— Directions —
From the line containing "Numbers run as" to the final line of the material below, copy each line exactly, including both endpoints, and leave out all other lines.

— Information shown —
══════════════════════════════
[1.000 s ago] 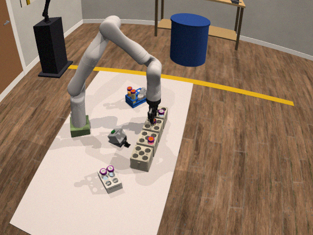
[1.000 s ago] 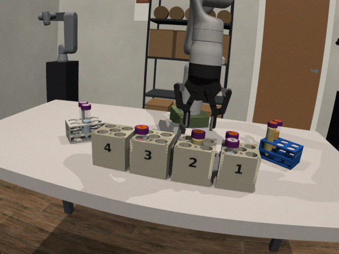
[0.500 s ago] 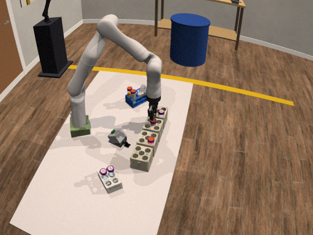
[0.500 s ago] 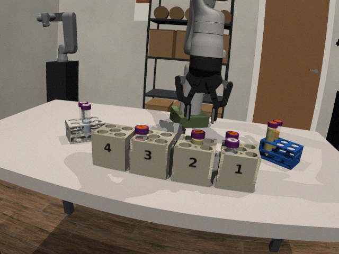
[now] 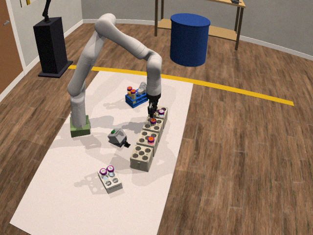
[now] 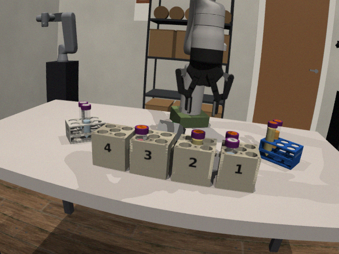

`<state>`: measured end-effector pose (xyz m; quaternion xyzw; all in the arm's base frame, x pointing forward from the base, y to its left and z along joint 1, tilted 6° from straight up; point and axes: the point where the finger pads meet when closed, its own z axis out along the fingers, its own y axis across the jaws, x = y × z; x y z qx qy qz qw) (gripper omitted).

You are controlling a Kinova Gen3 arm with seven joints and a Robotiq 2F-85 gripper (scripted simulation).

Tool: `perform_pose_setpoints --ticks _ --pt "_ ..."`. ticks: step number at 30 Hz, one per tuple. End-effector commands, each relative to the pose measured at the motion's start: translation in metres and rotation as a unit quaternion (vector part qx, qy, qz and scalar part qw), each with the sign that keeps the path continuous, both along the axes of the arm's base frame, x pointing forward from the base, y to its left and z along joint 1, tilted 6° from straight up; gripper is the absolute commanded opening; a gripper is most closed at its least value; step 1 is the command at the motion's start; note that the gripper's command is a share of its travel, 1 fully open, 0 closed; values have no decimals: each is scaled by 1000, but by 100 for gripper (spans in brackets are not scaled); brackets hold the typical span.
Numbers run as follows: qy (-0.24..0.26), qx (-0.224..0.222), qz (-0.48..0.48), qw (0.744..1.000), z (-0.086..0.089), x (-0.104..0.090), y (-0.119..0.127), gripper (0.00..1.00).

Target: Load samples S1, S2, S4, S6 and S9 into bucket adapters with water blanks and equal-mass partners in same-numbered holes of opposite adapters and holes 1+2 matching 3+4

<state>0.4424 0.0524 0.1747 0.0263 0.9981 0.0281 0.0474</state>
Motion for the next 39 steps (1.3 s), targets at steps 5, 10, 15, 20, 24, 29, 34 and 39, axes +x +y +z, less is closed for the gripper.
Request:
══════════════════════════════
— Your solution —
Numbers run as follows: qy (-0.24..0.26), qx (-0.224..0.222), qz (-0.48..0.48), qw (0.744..1.000), z (-0.086..0.089), x (-0.104..0.090), y (-0.119..0.127), gripper (0.00..1.00).

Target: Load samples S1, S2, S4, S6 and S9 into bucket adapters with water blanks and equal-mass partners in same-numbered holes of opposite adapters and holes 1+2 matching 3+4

<state>0.4424 0.0524 0.1747 0.0263 0.9981 0.0281 0.0474</state>
Motion for the next 39 steps (1.3 s), targets at steps 5, 10, 15, 20, 24, 29, 34 and 39, axes +x +y +z, less is closed for the gripper.
Request:

The work on the exercise is done.